On Sunday, the University of the Arts posted a statement to its website saying that “despite our best efforts, we could not ultimately identify a viable path for the institution to remain open and in the service of its mission.” It has not commented on Walk’s resignation; she served as university president for less than a year. Before she joined the University of the Arts, Walk was the president of Marymount Manhattan College for eight years.

On Tuesday afternoon, the university sent an email to students confirming refunds for the summer and fall semesters.

The school was created by the 1985 merger of the Philadelphia College of Art and the Philadelphia College of Performing Arts. It offered about 40 majors, such as dance, theater and visual art. Notable alumni included Charles Sheeler, Dotty Attie, Louise Fishman, Stephen Powers, Neil Welliver and Deborah Willis.

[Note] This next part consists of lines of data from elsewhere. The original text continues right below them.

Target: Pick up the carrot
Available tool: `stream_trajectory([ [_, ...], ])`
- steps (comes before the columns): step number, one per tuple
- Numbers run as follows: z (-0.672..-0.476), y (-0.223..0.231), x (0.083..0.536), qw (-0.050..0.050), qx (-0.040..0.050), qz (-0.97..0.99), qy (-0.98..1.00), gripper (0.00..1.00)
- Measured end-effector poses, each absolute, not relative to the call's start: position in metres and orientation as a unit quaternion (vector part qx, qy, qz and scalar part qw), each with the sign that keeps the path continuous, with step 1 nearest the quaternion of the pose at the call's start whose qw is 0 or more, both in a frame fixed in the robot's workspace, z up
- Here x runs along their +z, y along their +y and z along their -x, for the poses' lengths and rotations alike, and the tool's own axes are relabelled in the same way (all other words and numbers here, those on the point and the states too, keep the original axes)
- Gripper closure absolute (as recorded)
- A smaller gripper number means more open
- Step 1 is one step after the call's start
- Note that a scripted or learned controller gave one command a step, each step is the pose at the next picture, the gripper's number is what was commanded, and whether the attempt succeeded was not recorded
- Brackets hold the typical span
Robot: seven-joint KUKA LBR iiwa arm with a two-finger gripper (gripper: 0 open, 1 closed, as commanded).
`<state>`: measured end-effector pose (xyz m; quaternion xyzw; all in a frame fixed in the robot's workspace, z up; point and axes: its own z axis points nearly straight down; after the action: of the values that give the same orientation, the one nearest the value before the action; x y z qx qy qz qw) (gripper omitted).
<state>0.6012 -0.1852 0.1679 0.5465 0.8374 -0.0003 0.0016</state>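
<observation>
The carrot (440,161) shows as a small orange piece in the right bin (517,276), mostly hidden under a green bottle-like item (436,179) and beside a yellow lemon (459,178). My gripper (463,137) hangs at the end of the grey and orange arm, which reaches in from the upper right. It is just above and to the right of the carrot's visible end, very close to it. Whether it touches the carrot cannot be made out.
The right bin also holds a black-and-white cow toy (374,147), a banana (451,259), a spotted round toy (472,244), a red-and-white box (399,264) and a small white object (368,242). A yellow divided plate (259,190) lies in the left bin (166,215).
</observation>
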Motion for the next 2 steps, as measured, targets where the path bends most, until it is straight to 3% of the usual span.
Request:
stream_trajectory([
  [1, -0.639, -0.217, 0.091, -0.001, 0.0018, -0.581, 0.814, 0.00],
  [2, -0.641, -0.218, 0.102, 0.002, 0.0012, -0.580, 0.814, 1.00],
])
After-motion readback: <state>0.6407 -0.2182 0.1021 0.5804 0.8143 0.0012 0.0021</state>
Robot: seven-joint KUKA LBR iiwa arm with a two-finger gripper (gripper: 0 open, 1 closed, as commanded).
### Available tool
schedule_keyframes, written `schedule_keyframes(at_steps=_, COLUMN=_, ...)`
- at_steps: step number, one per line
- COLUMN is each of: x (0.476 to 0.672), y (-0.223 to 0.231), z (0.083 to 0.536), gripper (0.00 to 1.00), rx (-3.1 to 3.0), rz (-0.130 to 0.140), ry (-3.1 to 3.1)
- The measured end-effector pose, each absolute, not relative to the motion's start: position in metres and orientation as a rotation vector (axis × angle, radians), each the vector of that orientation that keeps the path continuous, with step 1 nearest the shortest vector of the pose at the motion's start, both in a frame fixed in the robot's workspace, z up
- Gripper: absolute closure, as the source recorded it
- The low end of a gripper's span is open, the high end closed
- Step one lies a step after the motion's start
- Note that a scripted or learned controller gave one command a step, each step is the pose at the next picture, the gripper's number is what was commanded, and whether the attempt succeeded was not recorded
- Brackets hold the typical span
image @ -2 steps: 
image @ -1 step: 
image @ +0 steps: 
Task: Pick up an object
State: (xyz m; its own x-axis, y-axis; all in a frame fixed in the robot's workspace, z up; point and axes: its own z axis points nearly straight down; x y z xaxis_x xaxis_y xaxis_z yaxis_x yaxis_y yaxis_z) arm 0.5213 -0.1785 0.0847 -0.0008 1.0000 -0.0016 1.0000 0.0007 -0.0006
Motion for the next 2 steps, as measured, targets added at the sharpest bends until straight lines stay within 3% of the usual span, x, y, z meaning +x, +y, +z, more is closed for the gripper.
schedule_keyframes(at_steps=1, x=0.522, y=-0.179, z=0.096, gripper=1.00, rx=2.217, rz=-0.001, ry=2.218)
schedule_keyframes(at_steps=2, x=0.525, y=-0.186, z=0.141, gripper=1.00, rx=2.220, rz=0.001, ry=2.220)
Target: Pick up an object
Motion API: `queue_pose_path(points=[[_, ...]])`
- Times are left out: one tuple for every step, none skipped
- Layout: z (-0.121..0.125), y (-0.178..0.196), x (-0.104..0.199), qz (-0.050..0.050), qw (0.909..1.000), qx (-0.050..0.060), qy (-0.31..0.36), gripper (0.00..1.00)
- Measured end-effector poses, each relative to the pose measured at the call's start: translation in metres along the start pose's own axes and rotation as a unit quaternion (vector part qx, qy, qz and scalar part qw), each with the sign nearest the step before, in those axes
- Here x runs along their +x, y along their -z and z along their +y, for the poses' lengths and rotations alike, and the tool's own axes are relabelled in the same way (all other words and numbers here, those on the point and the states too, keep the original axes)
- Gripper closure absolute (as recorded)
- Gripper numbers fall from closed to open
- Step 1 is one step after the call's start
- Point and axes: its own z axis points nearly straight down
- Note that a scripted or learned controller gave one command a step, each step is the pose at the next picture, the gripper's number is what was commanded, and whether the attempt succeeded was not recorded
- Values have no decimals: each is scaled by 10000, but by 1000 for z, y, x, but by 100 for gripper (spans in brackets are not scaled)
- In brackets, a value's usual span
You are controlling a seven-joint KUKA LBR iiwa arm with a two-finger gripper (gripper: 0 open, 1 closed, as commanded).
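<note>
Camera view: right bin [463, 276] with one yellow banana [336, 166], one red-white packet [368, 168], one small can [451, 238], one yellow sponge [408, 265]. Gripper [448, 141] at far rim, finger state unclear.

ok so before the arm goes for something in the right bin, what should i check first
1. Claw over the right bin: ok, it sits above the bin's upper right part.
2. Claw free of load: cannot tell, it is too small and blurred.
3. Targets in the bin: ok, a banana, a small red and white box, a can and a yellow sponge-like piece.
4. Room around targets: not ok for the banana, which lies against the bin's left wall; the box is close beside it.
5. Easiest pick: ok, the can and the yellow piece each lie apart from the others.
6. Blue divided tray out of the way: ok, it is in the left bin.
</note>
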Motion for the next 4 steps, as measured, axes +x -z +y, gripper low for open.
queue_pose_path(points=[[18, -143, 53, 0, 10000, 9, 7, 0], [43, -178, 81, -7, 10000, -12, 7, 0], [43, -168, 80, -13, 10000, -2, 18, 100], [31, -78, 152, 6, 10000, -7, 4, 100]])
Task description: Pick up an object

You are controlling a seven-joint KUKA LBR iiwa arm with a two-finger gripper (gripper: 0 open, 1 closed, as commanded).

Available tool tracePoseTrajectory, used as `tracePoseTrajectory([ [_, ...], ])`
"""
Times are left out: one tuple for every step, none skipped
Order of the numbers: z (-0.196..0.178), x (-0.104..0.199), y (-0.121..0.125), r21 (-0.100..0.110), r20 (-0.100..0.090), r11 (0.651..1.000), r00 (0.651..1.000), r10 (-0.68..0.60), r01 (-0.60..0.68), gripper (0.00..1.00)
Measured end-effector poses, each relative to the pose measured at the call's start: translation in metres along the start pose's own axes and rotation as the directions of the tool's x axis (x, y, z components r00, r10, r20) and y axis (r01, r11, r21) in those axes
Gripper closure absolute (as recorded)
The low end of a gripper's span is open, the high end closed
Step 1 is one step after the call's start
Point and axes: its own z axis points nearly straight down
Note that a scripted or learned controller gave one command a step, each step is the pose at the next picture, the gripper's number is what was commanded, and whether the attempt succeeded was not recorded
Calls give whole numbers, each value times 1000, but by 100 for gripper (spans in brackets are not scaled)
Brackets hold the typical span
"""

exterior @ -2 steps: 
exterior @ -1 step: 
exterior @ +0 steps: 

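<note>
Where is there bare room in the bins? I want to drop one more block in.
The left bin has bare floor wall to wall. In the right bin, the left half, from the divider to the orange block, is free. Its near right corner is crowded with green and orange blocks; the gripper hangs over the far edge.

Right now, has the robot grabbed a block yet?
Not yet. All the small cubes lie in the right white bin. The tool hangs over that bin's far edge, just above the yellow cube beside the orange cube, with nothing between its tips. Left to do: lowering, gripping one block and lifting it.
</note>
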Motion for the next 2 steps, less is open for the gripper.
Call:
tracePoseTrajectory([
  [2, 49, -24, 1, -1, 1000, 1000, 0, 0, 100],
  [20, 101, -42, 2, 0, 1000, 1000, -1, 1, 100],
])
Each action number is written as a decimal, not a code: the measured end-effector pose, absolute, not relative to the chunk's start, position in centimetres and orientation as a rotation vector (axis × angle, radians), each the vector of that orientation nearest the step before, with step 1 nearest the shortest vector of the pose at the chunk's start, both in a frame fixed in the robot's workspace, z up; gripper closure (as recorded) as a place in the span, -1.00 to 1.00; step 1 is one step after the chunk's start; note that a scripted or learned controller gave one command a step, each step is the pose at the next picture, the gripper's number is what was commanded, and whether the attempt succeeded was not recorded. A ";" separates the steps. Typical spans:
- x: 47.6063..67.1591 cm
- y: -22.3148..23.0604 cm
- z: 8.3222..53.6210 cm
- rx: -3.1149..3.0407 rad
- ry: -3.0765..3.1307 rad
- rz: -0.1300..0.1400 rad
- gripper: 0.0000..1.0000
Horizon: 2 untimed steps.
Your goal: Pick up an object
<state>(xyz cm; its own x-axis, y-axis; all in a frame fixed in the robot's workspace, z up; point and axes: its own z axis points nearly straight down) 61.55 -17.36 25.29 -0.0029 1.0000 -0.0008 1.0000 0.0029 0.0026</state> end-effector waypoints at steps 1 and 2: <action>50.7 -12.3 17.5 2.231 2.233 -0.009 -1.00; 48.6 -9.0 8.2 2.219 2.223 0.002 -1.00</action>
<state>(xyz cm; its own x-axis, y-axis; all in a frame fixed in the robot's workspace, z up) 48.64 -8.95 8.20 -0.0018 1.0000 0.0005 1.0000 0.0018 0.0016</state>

Hundreds of incoming freshmen learned about their dashed college dreams after submitting their tuition deposits; some said they had not received any personal outreach from University of the Arts about next steps.

Sam McCarty was one of those unlucky teenagers who learned over the weekend about the school’s closure after committing to its musical theater program. “I found out through an Instagram post that I opened while at my University of the Arts-themed graduation party,” he said. “My stomach dropped.”

“I remember running upstairs and telling my parents,” McCarty added. “We thought it was fake.”

The fallout was immediate and painfully familiar to instructors in the struggling world of arts education, where dozens of respected schools have closed over the last decade. The University of the Arts closure would affect 1,149 students and nearly 700 employees total, but it was also the second major Philadelphia arts institution this year to end its programs. In January, the Pennsylvania Academy of the Fine Arts said it would stop granting degrees after its 2025 graduating class.

According to its own website, the University of the Arts had agreed to host a number of transfer students from that institution. Now it appears that those young artists will have to transfer to yet another program. For recent graduates of UArts, questions also remain about what value their institution might have with future employers.

“It’s a very hard situation,” said Ariana González, who recently graduated with a dance major. “I still haven’t received my diploma. And when I’m looking for a job, will the diploma still be validated?”

The university said in an email to students on Tuesday that diplomas would be shipped out on June 24. “We are committed to ensuring everyone receives their diploma and will provide support as quickly as we can,” the email said.

McCarty said there was help for incoming freshmen like him who were scrambling to find a new university. Through an application portal for art students, nearly 70 universities across the United States have reopened their admissions process for University of Arts students.

“We hope that you feel the love and support from the arts community,” a statement within the application portal reads. “Remember, these schools would be LUCKY to have YOU!”

McCarty said within the last couple days that he has already received offers from the Greensboro College School of the Arts and Plymouth State University. But he remained puzzled over the University of Arts’s abrupt closure.

“It’s still definitely a blow,” McCarty said. “I am going to be mourning this for a while.”